Required work: Write each line out exactly, from the one containing "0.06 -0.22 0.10" through the final line of the data, and keep pictures out of the copy.

Supplied material:
--- START ---
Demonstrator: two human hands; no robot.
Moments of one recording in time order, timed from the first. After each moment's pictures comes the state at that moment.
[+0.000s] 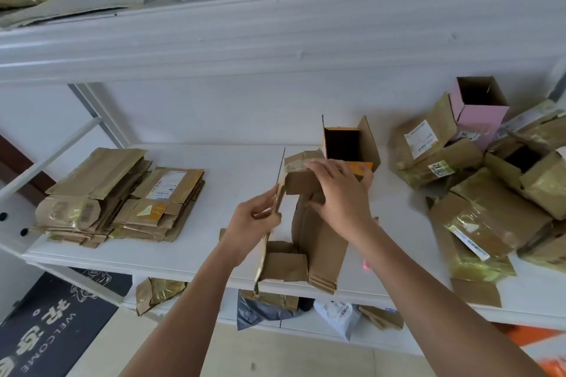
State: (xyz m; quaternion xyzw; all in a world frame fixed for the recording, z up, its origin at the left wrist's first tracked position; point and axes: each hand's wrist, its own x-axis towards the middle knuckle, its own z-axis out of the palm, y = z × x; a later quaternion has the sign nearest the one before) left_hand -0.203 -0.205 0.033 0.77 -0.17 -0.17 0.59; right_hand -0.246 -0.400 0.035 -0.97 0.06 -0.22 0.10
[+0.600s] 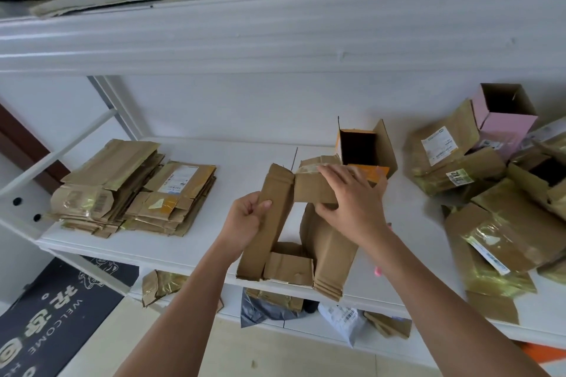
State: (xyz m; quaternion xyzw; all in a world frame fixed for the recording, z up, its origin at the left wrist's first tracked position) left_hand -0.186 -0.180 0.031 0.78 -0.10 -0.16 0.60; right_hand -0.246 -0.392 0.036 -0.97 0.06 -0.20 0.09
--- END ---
Task output:
State: (xyz m; quaternion xyzw; all in a world frame fixed for the recording, z up, its origin at the left wrist's first tracked position; point and axes: each hand's wrist, its own x-axis towards the middle knuckle, its own z-axis out of the palm, y = z × x; a later quaternion has the sign nearest the one before) left_hand -0.203 -0.205 0.033 0.77 -0.17 -0.17 0.59; right_hand -0.246 -0.400 0.035 -0.97 0.06 -0.22 0.10
[+0.600s] 
State: (xyz m; quaternion xyzw; all in a world frame fixed for the recording, z up, its origin at the left wrist's first tracked position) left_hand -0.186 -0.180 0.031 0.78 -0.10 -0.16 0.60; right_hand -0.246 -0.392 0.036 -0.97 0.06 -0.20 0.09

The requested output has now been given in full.